Inguna Skadina: Machine Translation for less resourced languages: Challenge or opportunity?

The opportunity to use translation tools to overcome language barriers has attracted researchers even before the first computers became available. Although a great deal of effort has been put into the research and development of machine translation (MT) solutions, this technology has also received a lot of critique for translation quality. In 2012 the META-NET Language White Papers showed that only three of the official EU languages can benefit from moderate to good support by machine translation technologies, while there is weak or no support for most of the EU languages. Less resourced morphologically rich languages with rather free word order have been recognized as difficult for automated translation tools. This invited talk will discuss issues related to the creation of MT solutions for morphological rich languages and share experiences in the development of MT solutions for the languages of the three Baltic countries – typical representatives of difficult use case for MT. Different machine translation system architectures will be analysed. The most recent outcomes from the H2020 QT21 project, CEF.AT tenders, and WMT 2017 and WMT 2018 news translation shared tasks will be discussed.

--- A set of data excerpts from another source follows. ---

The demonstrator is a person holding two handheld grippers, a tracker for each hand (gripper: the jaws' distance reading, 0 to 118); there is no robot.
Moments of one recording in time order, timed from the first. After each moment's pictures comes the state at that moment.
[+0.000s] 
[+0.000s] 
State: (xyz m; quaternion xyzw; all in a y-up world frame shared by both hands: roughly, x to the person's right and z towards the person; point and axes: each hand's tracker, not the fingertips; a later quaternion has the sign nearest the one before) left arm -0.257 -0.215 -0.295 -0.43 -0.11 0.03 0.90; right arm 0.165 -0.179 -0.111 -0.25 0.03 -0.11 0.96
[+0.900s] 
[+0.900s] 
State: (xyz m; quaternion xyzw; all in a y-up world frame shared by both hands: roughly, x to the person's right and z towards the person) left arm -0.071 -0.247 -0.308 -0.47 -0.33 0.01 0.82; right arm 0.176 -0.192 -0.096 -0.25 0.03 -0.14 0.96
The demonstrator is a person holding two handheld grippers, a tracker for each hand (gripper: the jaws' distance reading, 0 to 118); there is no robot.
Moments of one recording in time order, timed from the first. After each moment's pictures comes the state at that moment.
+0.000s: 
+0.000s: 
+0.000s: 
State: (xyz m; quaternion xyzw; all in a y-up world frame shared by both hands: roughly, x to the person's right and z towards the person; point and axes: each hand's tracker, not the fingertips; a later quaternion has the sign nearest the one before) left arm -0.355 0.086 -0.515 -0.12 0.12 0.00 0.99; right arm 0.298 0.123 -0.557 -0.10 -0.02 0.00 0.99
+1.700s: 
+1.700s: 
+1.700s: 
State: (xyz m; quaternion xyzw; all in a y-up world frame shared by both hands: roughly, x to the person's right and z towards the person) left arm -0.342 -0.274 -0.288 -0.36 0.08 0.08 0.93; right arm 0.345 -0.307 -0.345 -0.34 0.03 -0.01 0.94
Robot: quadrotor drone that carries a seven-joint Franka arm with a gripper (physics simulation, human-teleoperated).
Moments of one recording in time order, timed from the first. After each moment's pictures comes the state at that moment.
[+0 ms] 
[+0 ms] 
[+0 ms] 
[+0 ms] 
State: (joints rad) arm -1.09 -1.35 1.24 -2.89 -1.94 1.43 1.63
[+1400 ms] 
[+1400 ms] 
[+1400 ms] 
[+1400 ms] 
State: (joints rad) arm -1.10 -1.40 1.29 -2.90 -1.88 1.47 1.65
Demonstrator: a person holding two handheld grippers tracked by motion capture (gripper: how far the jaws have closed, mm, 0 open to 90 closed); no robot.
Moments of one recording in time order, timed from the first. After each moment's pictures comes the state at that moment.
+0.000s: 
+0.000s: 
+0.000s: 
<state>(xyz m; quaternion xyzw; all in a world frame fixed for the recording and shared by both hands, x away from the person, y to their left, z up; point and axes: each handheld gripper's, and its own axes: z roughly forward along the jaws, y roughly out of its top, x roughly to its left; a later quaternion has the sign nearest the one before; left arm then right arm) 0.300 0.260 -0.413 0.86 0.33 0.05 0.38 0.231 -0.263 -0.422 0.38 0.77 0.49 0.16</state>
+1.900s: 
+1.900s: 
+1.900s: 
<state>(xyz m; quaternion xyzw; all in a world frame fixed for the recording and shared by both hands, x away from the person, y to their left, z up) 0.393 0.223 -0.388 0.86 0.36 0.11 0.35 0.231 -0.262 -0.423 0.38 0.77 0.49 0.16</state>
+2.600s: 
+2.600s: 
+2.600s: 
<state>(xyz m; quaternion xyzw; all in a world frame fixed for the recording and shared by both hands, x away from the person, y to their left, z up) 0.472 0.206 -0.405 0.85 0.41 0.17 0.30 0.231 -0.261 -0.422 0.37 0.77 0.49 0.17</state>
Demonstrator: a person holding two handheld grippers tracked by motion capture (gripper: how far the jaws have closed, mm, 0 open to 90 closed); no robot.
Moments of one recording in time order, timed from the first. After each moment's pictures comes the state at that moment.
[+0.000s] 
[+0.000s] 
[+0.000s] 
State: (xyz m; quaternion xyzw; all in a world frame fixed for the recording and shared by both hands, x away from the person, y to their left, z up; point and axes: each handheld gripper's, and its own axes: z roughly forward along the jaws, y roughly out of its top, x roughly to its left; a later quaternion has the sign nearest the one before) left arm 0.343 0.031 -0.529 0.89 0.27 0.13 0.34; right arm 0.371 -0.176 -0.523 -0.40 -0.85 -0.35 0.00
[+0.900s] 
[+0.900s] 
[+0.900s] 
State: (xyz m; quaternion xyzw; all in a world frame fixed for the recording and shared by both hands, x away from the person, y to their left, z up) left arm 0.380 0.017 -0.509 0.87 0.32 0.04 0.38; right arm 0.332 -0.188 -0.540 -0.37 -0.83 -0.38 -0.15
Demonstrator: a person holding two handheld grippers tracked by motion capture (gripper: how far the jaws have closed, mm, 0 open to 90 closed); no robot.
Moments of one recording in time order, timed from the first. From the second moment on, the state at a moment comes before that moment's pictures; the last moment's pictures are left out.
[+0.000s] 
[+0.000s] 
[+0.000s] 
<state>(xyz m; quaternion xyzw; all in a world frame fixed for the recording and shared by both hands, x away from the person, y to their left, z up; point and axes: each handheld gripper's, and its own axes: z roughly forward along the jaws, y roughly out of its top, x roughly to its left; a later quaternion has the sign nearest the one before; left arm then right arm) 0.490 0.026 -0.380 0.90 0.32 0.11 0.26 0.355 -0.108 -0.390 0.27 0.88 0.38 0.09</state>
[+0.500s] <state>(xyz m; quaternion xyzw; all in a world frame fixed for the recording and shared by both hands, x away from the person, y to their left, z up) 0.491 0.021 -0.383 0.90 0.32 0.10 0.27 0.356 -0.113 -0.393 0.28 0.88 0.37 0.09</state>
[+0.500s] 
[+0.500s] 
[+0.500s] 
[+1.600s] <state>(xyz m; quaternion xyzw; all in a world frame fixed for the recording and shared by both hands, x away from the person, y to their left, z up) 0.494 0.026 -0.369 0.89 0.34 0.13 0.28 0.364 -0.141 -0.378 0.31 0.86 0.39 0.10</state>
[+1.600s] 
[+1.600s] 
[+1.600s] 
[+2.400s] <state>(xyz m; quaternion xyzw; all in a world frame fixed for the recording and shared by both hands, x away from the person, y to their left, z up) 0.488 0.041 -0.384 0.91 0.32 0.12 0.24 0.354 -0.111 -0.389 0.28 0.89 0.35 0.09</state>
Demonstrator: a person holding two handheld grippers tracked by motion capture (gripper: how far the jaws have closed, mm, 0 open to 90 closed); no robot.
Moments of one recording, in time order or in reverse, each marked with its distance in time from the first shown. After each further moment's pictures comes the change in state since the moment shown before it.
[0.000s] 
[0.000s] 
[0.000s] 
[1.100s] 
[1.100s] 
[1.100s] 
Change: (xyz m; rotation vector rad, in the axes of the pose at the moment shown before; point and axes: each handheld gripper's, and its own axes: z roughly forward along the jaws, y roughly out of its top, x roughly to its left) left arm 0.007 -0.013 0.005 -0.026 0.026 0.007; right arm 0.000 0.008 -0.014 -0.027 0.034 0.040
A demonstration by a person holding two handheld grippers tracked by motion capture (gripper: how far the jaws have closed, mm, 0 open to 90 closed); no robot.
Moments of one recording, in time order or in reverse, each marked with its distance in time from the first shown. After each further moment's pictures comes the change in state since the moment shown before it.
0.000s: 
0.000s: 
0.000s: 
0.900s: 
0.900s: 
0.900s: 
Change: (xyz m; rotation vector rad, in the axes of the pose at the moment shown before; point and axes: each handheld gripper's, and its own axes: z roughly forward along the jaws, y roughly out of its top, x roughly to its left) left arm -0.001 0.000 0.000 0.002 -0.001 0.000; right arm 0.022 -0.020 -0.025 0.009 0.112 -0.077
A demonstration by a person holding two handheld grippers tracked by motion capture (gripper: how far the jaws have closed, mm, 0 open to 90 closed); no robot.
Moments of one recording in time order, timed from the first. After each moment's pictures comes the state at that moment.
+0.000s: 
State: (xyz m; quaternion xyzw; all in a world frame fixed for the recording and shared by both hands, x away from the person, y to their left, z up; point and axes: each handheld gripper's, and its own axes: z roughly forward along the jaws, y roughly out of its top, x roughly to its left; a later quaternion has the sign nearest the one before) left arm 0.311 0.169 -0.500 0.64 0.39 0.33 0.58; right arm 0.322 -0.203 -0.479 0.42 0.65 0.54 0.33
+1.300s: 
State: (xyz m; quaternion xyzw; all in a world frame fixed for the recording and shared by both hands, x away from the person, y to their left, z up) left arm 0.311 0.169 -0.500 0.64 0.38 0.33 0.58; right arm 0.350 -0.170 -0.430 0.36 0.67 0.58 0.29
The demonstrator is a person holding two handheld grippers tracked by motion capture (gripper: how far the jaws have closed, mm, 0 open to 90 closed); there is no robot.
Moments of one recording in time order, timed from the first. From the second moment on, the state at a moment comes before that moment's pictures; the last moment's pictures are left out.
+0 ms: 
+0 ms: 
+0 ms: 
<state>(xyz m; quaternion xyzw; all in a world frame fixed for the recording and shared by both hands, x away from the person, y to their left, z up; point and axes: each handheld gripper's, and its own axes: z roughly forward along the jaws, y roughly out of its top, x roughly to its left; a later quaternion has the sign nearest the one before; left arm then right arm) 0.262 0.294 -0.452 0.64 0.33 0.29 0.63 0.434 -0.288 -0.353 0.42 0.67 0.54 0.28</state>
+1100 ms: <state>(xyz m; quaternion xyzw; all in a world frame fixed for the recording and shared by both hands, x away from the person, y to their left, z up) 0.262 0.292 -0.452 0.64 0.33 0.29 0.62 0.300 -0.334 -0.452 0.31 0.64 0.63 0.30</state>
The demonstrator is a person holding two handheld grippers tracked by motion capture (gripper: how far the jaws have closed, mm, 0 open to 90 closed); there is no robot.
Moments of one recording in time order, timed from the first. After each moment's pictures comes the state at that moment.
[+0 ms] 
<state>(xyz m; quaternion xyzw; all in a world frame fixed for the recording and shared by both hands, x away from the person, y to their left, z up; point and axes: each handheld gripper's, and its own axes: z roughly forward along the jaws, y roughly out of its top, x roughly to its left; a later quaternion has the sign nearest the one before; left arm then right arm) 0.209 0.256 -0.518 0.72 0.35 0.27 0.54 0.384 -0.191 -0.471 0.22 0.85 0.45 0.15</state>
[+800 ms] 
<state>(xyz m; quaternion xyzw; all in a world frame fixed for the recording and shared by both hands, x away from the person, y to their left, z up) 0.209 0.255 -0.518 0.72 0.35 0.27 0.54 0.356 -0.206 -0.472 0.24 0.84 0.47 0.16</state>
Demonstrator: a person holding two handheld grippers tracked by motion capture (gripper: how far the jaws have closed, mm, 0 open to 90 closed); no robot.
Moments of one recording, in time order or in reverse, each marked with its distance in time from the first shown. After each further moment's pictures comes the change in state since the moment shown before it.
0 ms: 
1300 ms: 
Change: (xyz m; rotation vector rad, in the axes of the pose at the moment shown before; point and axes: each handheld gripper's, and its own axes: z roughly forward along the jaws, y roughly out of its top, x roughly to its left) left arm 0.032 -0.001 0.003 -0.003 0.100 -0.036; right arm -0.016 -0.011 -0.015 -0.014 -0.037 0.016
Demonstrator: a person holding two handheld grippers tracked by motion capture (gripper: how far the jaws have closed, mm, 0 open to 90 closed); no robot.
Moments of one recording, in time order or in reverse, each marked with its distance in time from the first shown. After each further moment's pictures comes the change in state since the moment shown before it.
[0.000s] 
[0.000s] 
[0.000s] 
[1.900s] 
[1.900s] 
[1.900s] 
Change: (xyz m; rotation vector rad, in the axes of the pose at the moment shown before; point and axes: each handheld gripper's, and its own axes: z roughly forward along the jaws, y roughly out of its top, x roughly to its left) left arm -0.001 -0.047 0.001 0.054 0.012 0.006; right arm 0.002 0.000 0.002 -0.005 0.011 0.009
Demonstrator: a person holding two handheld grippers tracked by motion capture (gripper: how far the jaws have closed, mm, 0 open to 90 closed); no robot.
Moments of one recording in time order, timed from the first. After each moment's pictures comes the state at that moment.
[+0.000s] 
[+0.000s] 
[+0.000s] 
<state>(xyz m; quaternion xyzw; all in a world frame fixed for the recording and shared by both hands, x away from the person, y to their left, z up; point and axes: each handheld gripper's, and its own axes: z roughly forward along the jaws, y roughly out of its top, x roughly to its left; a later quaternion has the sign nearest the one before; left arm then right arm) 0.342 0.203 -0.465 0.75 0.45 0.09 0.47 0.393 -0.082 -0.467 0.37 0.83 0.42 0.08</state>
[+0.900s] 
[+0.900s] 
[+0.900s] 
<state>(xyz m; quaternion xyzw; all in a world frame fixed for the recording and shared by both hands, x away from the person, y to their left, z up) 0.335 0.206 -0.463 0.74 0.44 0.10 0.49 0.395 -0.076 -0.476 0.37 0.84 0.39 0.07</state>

Inguna Skadiņa is a professor at the Faculty of Computing of the University of Latvia (UL) and chief scientific officer at Tilde. She has been working for over 30 years on language technologies for less resourced languages. Her current research interests include language resources and tools, machine translation, and human-computer interaction. I.Skadiņa is a national coordinator of CLARIN research infrastructure in Latvia. She is also senior researcher at the Institute of Mathematics and Computer Science, UL. I.Skadiņa has led and participated in many EU and nationally funded projects related to language technologies, including the scientific coordination of the FP7 ACCURAT project and the ICT PSP META-NORD project, and recently participated in the H2020 QT21 project. Currently she is responsible for the scientific coordination of the large scale national project “Neural Network Modelling for Inflected Natural Languages”. I. Skadiņa is the author of more than 50 publications. She is a member of several professional organisations, expert of the Latvian Council of Sciences.